For each line below that includes the word "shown", make a copy.

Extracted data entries
###

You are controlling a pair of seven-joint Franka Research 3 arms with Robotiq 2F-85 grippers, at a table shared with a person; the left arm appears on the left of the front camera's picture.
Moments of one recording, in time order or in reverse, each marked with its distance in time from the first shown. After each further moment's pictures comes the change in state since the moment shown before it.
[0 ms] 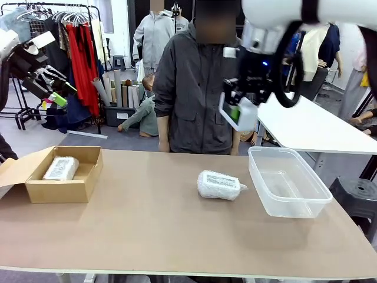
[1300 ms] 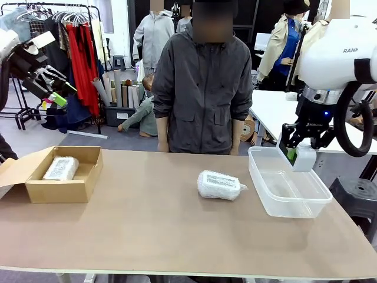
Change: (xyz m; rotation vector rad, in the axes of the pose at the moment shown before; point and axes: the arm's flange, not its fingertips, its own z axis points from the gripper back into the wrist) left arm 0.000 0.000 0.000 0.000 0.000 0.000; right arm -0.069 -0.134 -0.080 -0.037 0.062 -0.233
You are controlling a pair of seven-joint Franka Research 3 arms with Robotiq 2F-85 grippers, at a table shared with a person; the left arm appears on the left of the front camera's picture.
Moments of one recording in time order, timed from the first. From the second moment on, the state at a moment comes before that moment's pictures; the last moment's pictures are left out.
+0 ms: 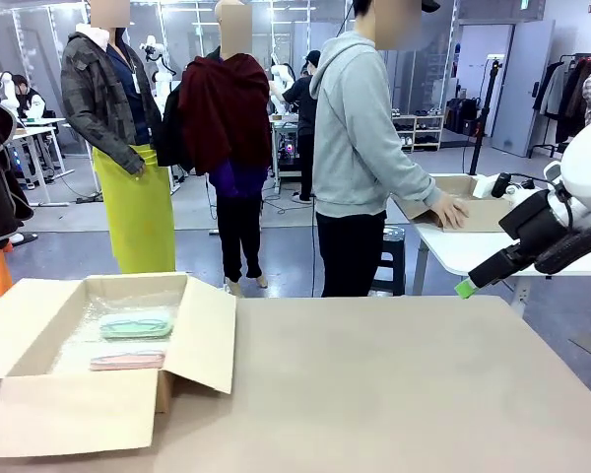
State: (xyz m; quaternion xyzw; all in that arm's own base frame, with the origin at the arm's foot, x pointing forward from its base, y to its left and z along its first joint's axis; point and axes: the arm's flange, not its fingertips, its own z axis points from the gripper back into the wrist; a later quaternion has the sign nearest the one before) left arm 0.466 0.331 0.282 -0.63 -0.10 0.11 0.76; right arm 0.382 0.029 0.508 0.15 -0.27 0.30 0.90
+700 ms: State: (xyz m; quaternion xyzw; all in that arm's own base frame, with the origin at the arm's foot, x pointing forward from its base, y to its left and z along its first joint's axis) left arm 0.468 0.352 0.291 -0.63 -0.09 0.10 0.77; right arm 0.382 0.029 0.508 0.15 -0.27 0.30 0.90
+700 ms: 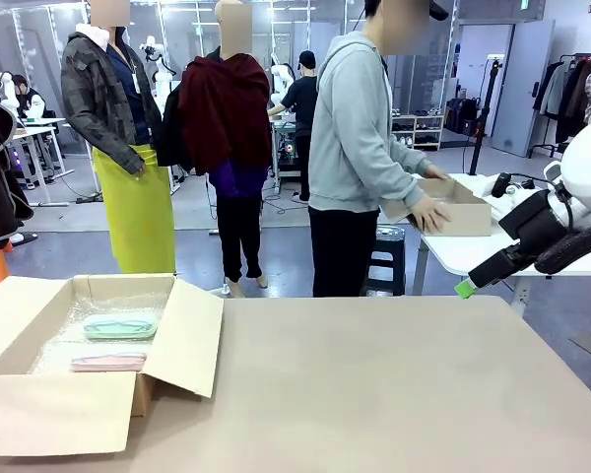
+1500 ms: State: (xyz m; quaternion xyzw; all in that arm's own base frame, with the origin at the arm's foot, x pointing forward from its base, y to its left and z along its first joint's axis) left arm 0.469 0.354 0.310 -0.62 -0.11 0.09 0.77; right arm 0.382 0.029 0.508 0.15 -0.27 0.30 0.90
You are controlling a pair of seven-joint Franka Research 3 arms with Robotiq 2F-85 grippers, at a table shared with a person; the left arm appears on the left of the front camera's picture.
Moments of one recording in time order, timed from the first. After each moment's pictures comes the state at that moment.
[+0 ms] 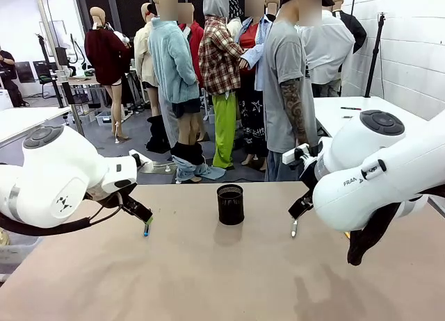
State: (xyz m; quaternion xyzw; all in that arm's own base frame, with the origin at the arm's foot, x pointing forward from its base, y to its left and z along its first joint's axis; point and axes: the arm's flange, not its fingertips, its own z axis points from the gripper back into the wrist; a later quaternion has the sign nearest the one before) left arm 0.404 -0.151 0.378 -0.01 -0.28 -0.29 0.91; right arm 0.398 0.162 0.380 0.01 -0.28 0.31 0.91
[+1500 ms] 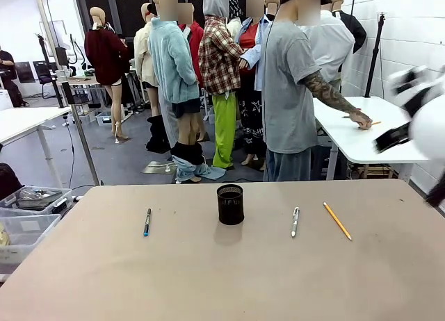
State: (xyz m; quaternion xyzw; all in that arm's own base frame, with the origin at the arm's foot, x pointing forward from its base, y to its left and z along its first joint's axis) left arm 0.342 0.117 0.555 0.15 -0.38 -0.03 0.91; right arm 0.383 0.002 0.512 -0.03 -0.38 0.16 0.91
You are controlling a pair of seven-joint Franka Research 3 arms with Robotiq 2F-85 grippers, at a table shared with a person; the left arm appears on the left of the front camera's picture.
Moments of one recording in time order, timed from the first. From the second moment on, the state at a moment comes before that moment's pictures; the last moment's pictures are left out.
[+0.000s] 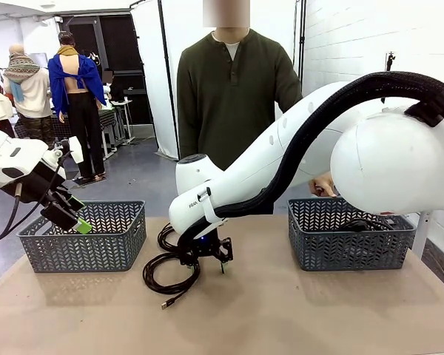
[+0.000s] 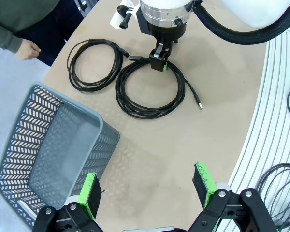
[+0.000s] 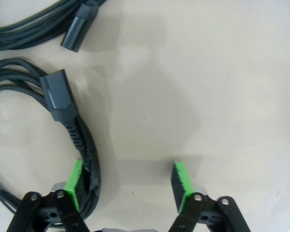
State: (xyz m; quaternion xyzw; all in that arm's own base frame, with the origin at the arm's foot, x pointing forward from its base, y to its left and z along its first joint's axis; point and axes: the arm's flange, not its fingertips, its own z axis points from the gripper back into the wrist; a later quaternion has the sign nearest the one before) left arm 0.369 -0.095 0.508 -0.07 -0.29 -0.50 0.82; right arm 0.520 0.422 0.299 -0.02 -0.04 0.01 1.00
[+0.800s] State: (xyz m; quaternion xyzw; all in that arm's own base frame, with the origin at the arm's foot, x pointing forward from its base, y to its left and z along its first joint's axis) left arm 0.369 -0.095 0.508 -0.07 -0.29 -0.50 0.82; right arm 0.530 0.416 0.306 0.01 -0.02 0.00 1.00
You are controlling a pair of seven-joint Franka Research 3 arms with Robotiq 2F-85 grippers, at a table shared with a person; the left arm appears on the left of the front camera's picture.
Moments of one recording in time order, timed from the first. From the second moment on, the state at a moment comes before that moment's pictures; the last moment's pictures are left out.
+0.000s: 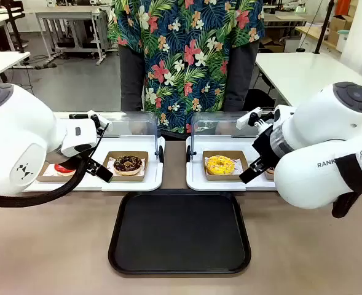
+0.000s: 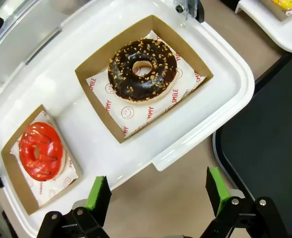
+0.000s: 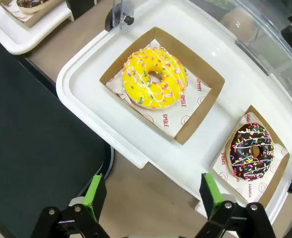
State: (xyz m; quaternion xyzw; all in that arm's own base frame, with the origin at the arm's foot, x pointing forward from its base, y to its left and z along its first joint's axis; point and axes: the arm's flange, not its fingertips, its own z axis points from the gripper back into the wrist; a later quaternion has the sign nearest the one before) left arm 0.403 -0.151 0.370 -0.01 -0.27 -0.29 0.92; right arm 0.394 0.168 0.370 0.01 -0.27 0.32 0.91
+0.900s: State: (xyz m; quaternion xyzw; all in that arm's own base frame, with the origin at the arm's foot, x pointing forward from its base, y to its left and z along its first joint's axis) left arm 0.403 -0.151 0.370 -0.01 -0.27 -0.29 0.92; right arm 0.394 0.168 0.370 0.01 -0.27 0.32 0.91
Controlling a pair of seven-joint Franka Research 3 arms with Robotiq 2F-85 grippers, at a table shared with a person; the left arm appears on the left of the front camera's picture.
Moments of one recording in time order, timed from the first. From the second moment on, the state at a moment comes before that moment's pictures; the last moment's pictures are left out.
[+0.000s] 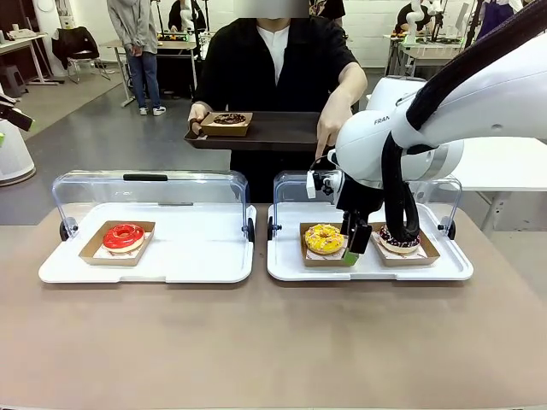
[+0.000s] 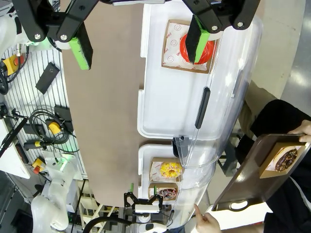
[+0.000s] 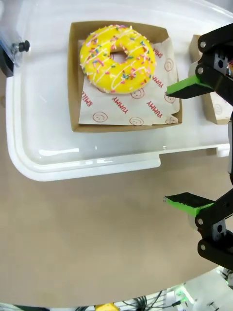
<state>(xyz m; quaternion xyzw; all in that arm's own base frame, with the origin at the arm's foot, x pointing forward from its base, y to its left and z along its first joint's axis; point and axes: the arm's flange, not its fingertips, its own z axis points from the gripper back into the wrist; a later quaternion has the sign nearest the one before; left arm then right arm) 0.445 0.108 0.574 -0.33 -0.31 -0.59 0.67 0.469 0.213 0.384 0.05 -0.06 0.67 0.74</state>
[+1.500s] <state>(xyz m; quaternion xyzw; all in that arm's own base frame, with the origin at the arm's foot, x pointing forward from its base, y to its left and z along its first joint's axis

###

* _THE ANSWER_
Moments of one recording, in time order or in reverse, each marked with its distance in time from the first shown. After each further moment's pictures comes the change in state since the moment shown before it.
Change: (xyz m; rotation vector rad, in the axes of the pose at the moment shown before; point and axes: the arm's flange, not its fingertips, its own z axis points from the gripper back into the wrist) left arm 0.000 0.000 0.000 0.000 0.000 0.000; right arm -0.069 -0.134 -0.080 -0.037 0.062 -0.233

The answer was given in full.